"Io, sopravvissuta all'aborto" L'ex bimba di Dio arriva in Italia

"Io, sopravvissuta all'aborto" L'ex bimba di Dio arriva in Italia

Los Angeles, 7 aprile 1977. Una diciassettenne del Tennessee entra in una clinica della città dove è attivo il Planned Parenthood, il più grande ente abortista del mondo, un ente non-profit, come sottolinea nel suo sito americano. È al settimo mese e mezzo di gravidanza, neanche il premaman riesce a nascondere la pancia: vuole abortire. Che problema c'è? Nessuno, e infatti la fanno infilare in un letto in una stanza insieme ad altre ragazze, anche loro incinte e in attesa dell'aborto salino tardivo o se già fatto - di partorire un figlio morto, ustionato, cieco, corroso dentro, perché l'aborto salino consiste in una particolare soluzione salina che viene iniettata nella pancia della mamma e direttamente nel bambino il quale, appunto, nel giro di 24 ore nasce morto, ustionato, cieco, corroso.

Le viene praticato l'aborto salino, ma dopo diciotto ore passate a combattere la bambina nasce viva.

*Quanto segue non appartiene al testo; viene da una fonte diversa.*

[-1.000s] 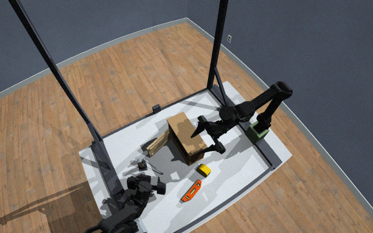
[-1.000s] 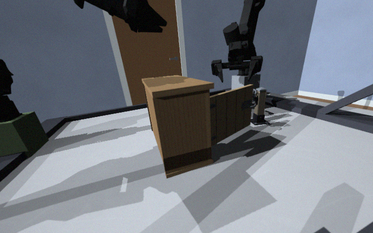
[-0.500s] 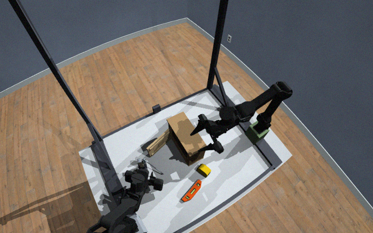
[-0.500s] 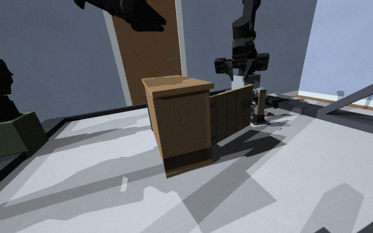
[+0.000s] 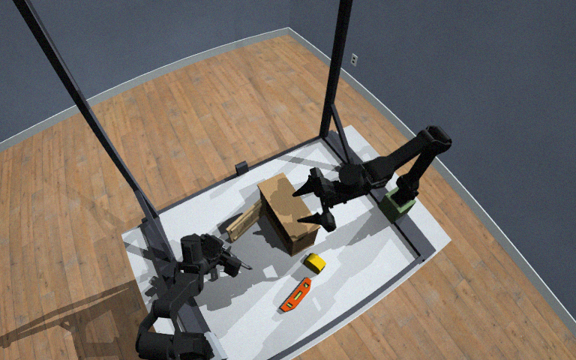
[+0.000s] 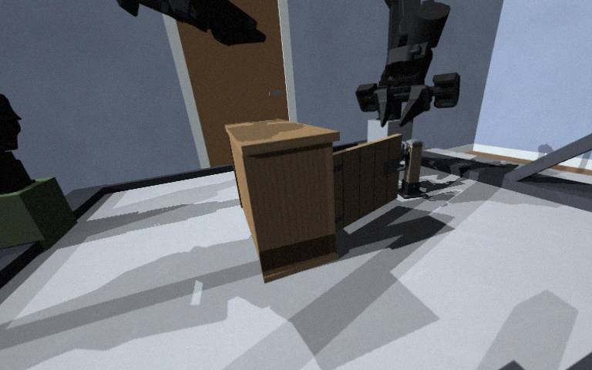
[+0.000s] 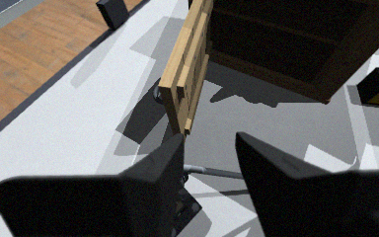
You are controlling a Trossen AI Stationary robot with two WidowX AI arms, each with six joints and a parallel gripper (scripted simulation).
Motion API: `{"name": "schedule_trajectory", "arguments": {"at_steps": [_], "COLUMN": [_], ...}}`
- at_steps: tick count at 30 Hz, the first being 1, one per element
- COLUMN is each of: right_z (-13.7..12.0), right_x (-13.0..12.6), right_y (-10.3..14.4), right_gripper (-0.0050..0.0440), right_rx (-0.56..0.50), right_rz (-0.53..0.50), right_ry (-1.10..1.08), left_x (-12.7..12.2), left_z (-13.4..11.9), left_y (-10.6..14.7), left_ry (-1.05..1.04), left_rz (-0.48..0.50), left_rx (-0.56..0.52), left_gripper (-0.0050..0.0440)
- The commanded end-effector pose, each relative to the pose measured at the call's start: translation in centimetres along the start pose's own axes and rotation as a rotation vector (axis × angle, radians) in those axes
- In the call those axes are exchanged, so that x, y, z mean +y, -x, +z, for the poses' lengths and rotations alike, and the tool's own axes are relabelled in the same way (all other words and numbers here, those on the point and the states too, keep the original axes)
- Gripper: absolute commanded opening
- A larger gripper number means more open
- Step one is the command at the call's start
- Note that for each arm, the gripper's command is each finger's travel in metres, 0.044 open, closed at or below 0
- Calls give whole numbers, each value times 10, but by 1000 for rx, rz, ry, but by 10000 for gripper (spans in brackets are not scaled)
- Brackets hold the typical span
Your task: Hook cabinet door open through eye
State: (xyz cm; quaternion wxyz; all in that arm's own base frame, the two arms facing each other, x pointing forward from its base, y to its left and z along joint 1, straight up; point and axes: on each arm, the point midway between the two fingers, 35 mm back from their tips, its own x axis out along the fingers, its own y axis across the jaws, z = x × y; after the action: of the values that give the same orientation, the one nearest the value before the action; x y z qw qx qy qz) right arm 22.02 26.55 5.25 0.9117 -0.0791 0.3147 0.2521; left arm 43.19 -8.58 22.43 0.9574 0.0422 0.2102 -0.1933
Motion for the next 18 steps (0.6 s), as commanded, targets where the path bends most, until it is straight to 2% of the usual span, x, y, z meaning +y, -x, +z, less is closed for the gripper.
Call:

Il medico abortista che deve dichiararne la morte non è di turno: una fortuna, perché fino al 2002 quando è stata approvata la legge «Born Alive Infants Protection Act» voluta dal presidente Bush - negli Stati Uniti era prassi che i bambini abortiti vivi, cioè sopravvissuti a un aborto, venissero soffocati, strangolati o semplicemente lasciati morire in un angolo e buttati via. Per dovere di cronaca: l'aborto salino è stato inventato dal medico romeno Eugen Abuel negli anni '30, l'ha definito «un aborto di successo».

La bambina nasce viva, novecento grammi, gravissima, un'infermiera chiama un'ambulanza e la porta in ospedale: secondo i medici non sopravvivrà. Un anno dopo, sempre secondo i medici, non sarà mai in grado neppure di tenere la testa dritta. Ore e ore di fisioterapia con la mamma adottiva e a tre anni e mezzo con l'aiuto di un girello e rinforzi alle braccia riesce a camminare anche se con difficoltà. Oggi Gianna Jessen continua a camminare con qualche difficoltà ma senza aiuti, ha studiato, ha una famiglia, ha scritto un'autobiografia da cui è stato tratto il film «October baby» uscito da noi in Dvd in inglese sottotitolato in italiano: è in arrivo per un giro di conferenze (la prima stasera a Como all'auditorium del collegio Gallio, quindi Torino, Verona, Trento, Modena, Loreto).

In Italia chi conosce Gianna Jessen? Solo una piccola parte del mondo cattolico. Wikipedia italiana le dedica dieci righe in cui (come fa sempre) si dimentica di scrivere quello che non le fa comodo e cioè che Gianna è naturalmente contro l'aborto, ce l'ha con le femministe e contro il diritto delle madri di abortire senza pensare al diritto di chi vorrebbe nascere, crede in Gesù e si considera «La bambina di Dio»: una politically scorrect. Ovvio che i grandi poli editoriali non pubblichino in italiano il suo libro «Aborted and lived to tell about» , ma le case editrici cattoliche?

Gira il mondo a testimoniare, negli Stati Uniti ha parlato anche davanti al Congresso: «Se l'aborto è una questione di diritto, dov'erano i miei? La mia missione è quella di portare un po' di umanità in un dibattito che è diventato una semplice questione».

Ha incontrato la madre biologica e l'ha perdonata, perché «mi hanno odiata fin dal concepimento, ma sono stata amata da molte più persone e da Dio». Ha fatto ricerche sull'uomo che ha praticato l'aborto su di lei: «Le sue cliniche sono la più grande catena di cliniche per abortire degli Stati Uniti e fatturano 70 milioni di dollari l'anno. Ha dichiarato di aver praticato un milione di aborti e che praticare aborti era la sua passione». Gianna ha incontrato altri sopravvissuti all'aborto ed erano «tutti grati per la vita.

Io parlo per conto di tutti i bambini che sono morti e per quelli che saranno condannati a morte. Non mi considero un sottoprodotto del concepimento, un pezzo di tessuto o un altro dei titoli dati a un bambino nell'utero. Non penso che nessuna persona concepita sia una di quelle cose».